To produce an output image, we therefore compute IterCount for every pixel in the square \([-2,2]\times[-2,2]\), discretized as a \(N\times N\) square grid:

public static void Run(int[] light)
{
    for (int i = 0; i < N; i += 1)
    {
        for (int j = 0; j < N; j += 1)
        {
            float x = fromX + i * h;
            float y = fromY + j * h;
            light[i* N + j] = IterCount(x, y);
        }
    }
}

where N, h, fromX and fromY are application parameters.
We here compute a \(2048\times 2048\) image using C# on a core i7-4770S @ 3.10GHz.
This unoptimized versions runs in 420 milliseconds, yielding

9.986 millions pixels / second

Its crystal clear that this code is embarrassingly parallel, since all pixels are independant from each other.

A first trivial optimization would therefore to make the first loop parallel:

public static void Run(int[] light)
{
    Parallel.For(0, N, (i) => {
        for (int j = 0; j < N; j += 1)
        {
            float x = fromX + i * h;
            float y = fromY + j * h;
            light[i * N + j] = IterCount(x, y);
        }
    });
}

This second version runs in 67 milliseconds, giving:

62.6 millions pixels / second

Run on the GPU

In order to run that on a GPU, we just need to decorate the Run method with EntryPointAttribute:

[EntryPoint("run")]
public static void Run(int[] light)
{
    Parallel.For(0, N, (i) => {
        for (int j = 0; j < N; j += 1)
        {
            float x = fromX + i * h;
            float y = fromY + j * h;
            light[i * N + j] = IterCount(x, y);
        }
    });
}

and some boilerplate code to invoke the generated method:

HybRunner runner = HybRunner.Cuda("Mandelbrot_CUDA.dll").SetDistrib(N, 128);
wrapper = runner.Wrap(new Program());
wrapper.Run(light_cuda);

This modified code runs on the GPU (a 1080 Ti) in 10.6 milliseconds (32 when counting the memory copies), giving:

395.7 millions pixels / second

Further optimization

Launching a block per image line is highly suboptimal, due to the unevenly distribute nature of the computations.
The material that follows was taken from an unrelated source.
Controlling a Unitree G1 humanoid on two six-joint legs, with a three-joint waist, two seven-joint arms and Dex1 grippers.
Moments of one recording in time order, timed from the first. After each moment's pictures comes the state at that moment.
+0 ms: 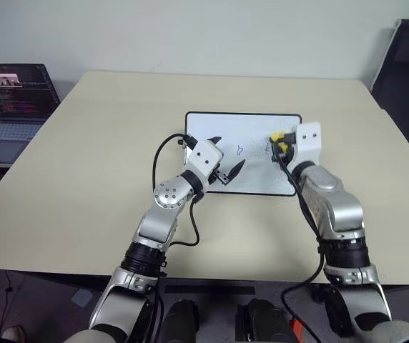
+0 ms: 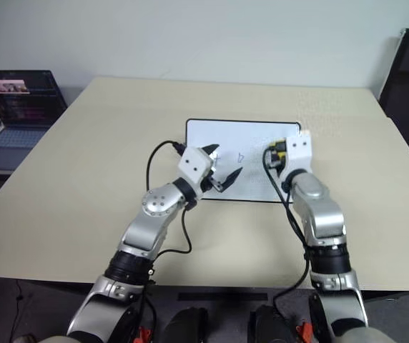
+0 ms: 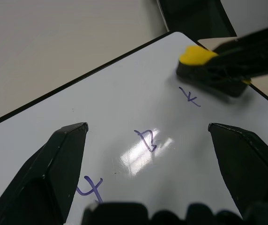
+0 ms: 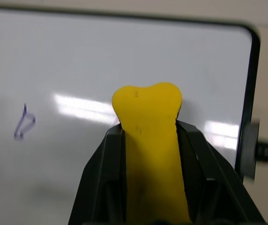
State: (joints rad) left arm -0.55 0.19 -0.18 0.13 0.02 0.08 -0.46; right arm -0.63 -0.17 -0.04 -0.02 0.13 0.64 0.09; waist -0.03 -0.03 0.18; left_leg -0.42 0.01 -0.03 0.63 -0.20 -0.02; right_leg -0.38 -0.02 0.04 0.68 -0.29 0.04
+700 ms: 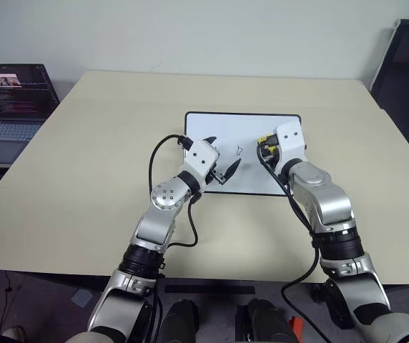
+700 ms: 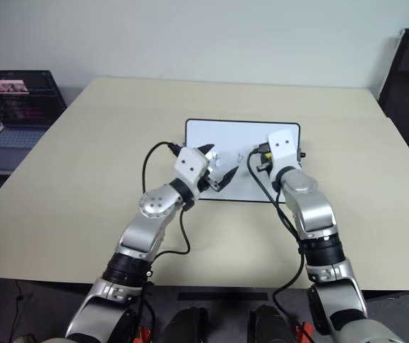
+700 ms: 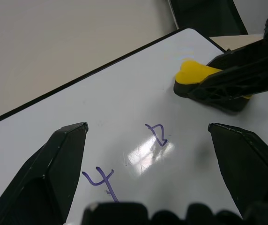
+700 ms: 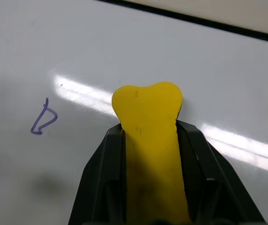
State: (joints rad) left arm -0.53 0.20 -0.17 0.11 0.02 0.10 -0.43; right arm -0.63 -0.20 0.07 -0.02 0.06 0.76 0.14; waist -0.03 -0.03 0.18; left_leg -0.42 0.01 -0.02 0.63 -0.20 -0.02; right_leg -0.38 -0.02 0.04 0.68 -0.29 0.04
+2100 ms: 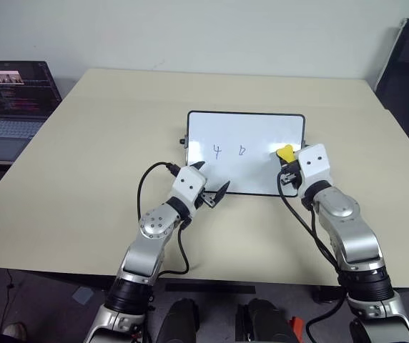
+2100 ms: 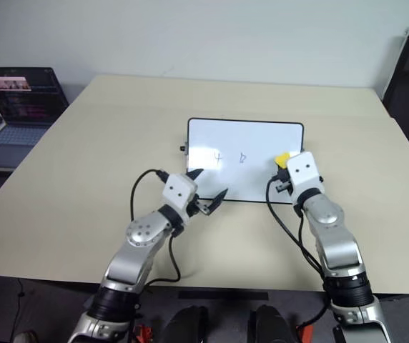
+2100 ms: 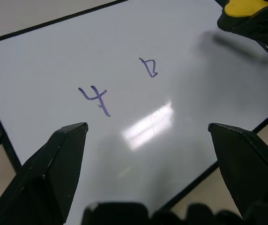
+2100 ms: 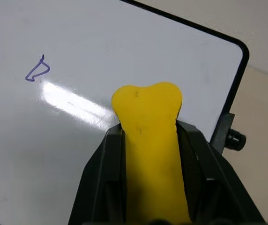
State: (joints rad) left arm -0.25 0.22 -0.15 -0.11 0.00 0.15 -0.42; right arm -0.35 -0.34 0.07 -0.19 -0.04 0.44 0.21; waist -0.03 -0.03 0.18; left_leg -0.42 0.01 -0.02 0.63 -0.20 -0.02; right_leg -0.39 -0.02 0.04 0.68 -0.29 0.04
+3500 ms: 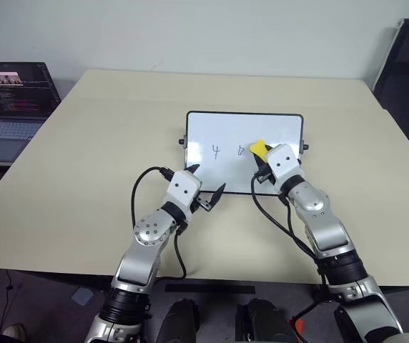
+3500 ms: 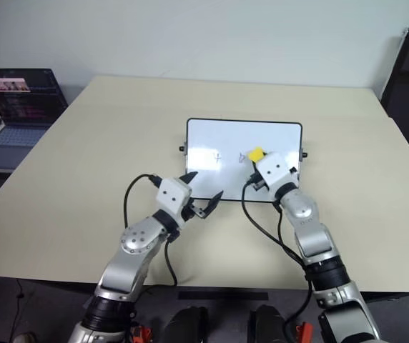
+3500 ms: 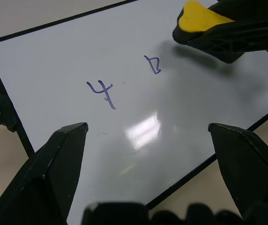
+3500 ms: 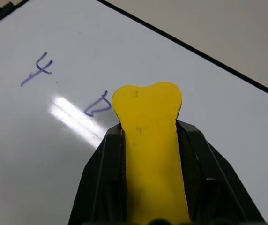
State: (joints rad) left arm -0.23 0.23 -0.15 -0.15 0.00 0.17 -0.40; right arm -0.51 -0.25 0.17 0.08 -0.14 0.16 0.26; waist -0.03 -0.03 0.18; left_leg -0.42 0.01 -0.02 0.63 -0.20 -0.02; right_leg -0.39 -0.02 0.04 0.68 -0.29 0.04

For example, threads at the square’s border will immediately converge, while those on the set will take the longest runtime.
This can be seen by profiling the above code using Nsight:

As we can see, half of multiprocessors are idle.

We can instead distribute the work more evenly by using a 2D grid of relatively small blocks.

Fortunately, Hybridizer supports CUDA-like parallelism, so we can modify our entrypoint this way:

[EntryPoint("run")]
public static void Run(int[] light)
{
    for (int i = threadIdx.y + blockDim.y * blockIdx.y; i < N; i += blockDim.x * gridDim.x)
    {
        for (int j = threadIdx.x + blockDim.x * blockIdx.x; j < N; j += blockDim.y * gridDim.y)
        {
            float x = fromX + i * h;
            float y = fromY + j * h;
            light[i * N + j] = IterCount(x, y);
        }
    }
}

and run it with a 2D grid:

HybRunner runner = HybRunner.Cuda("Mandelbrot_CUDA.dll").SetDistrib(32, 32, 16, 16, 1, 0);

The modified code runs now in 920 microseconds on the GPU, meaning:

4.56 billions pixels / second

If we profile the newly generated kernel, we get:

main stall reason being “Other” with 69% followed by instruction fetch for only 5% of not eligible warps.
It’s reasonable to not try further optimization.

Conclusion

In this post we presented a basic usage of hybridizer, from unoptimal c# to highly efficient generated cuda code. We started by optimize our c# code and the migrated it seamlessly to CUDA.
We then optimized our c# code for CUDA GPUs, until we reached a close to peak performance level.